Use a depth limited search (http://en.wikipedia.org/wiki/Depth-limited_search) where you keep a set of visited nodes for the detection of a cycle when on a path. For example you can build a tree from your node n with all nodes and length of L then prune the tree.

I did a quick search of graph algorithms to do this, but didn't find anything. There is a list of graph algorithms (http://en.wikipedia.org/wiki/Category:Graph_algorithms) that may have just what you are looking for.

Here is another (rather naive) implementation I came up with after reading the answers here:

def findAllPaths(node, childrenFn, depth, _depth=0, _parents={}):
    if _depth == depth - 1:
        # path found with desired length, create path and stop traversing
        path = []
        parent = node
        for i in xrange(depth):
            path.insert(0, parent)
            if not parent in _parents:
                continue
            parent = _parents[parent]
            if parent in path:
                return # this path is cyclic, forget
        yield path
        return

    for nb in childrenFn(node):
        _parents[nb] = node # keep track of where we came from
        for p in findAllPaths(nb, childrenFn, depth, _depth + 1, _parents):
            yield p


graph = {
    0: [1, 2],
    1: [4, 5],
    2: [3, 10],
    3: [8, 9],
    4: [6],
    5: [6],
    6: [7],
    7: [],
    8: [],
    9: [],
    10: [2] # cycle
}

for p in findAllPaths(0, lambda n: graph[n], depth=4):
    print(p)

# [0, 1, 4, 6]
# [0, 1, 5, 6]
# [0, 2, 3, 8]
# [0, 2, 3, 9]

I would just like to expand on Lance Helsten's excellent answer:

The depth-limited search searches for a particular node within a certain depth (what you're calling the length L), and stops when it finds it. If you will take a look at the pseudocode in the wiki link in his answer, you'll understand this:

DLS(node, goal, depth) {
  if ( depth >= 0 ) {
    if ( node == goal )
      return node

    for each child in expand(node)
      DLS(child, goal, depth-1)
  }
}

In your case, however, as you're looking for all paths of length L from a node, you will not stop anywhere. So the pseudocode must be modified to:

DLS(node, depth) {
    for each child in expand(node) {
      record paths as [node, child]
      DLS(child, depth-1)
    }
}

After you're done with recording all the single-link paths from successive nests of the DLS, just take a product of them to get the entire path. The number of these gives you the number of paths of the required depth starting from the node.
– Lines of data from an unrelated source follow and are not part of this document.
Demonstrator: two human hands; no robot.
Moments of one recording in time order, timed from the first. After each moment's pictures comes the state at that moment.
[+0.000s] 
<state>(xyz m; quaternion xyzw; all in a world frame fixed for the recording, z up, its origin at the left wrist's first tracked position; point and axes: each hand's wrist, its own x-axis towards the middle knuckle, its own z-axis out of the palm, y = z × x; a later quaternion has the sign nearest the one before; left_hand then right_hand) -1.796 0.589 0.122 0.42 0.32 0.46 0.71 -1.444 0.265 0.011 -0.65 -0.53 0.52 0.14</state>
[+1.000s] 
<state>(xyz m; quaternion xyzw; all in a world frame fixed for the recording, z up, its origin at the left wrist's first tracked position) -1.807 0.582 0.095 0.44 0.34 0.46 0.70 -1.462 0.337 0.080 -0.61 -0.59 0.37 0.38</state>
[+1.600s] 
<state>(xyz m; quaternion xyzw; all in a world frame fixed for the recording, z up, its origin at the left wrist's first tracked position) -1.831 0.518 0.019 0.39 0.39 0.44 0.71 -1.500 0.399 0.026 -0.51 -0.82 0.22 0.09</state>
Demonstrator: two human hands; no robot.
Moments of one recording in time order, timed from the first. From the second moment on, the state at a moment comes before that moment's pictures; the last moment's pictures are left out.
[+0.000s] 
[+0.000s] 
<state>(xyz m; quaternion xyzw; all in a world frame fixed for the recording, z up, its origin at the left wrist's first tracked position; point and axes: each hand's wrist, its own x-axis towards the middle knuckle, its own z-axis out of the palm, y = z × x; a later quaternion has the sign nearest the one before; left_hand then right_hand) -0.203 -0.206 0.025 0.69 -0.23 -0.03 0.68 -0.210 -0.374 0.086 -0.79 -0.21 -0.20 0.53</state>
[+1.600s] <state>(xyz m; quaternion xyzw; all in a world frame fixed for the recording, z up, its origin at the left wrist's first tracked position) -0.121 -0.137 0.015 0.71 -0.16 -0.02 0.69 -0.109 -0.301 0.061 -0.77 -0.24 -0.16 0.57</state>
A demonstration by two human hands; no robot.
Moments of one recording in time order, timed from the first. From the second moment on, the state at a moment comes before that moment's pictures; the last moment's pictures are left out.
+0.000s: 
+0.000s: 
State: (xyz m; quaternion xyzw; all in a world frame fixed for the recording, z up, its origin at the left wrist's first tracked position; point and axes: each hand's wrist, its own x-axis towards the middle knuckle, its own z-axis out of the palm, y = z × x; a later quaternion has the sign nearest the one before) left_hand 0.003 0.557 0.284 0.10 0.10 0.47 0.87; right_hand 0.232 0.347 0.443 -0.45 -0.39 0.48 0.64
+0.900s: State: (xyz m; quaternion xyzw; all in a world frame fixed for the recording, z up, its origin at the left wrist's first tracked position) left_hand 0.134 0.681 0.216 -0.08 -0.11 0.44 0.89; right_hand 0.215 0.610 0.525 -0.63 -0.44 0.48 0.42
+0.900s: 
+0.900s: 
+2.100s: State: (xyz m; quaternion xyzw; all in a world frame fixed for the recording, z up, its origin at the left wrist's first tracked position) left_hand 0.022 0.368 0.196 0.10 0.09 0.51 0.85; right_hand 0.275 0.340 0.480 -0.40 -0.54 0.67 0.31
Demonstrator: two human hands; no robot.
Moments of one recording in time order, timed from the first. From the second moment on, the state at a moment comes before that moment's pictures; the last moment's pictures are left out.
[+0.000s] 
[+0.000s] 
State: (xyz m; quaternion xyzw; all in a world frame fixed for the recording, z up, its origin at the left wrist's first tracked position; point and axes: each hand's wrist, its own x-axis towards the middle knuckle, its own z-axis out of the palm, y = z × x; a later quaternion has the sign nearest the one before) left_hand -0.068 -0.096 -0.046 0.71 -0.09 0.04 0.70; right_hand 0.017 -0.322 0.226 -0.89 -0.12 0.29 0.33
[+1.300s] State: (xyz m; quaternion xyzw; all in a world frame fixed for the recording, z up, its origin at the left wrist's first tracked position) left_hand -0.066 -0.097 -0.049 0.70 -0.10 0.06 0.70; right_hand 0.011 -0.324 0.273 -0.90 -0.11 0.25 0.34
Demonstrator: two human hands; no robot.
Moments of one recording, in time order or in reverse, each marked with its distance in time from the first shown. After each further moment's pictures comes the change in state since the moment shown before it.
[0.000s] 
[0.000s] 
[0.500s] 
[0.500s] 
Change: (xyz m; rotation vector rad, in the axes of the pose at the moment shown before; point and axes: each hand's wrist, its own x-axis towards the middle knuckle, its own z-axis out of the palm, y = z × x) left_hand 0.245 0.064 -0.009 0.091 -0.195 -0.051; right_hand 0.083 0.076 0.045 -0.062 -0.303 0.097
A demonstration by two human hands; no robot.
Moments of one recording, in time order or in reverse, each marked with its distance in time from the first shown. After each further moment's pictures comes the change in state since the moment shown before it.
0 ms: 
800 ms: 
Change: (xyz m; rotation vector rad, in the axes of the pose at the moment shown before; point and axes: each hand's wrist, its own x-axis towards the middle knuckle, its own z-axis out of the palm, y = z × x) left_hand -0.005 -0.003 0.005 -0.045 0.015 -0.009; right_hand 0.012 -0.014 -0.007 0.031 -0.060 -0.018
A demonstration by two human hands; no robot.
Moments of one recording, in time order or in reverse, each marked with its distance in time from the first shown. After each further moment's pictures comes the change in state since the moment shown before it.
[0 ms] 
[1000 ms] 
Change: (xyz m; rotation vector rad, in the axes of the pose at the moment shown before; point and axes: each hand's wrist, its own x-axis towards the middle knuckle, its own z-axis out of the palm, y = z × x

This solution might be improved in terms efficiency but it seems very short and makes use of networkx functionality:

G = nx.complete_graph(4)
n =  0
L = 3
result = []
for paths in (nx.all_simple_paths(G, n, target, L) for target in G.nodes_iter()):
    print(paths)
    result+=paths

A very simple way to approach (and solve entirely) this problem is to use the adjacency matrix A of the graph. The (i,j) th element of A^L is the number of paths between nodes i and j of length L. So if you sum these over all j keeping i fixed at n, you get all paths emanating from node n of length L.

This will also unfortunately count the cyclic paths. These, happily, can be found from the element A^L(n,n), so just subtract that.

So your final answer is: Σj{A^L(n,j)} - A^L(n,n).

Word of caution: say you're looking for paths of length 5 from node 1: this calculation will also count the path with small cycles inside like 1-2-3-2-4, whose length is 5 or 4 depending on how you choose to see it, so be careful about that.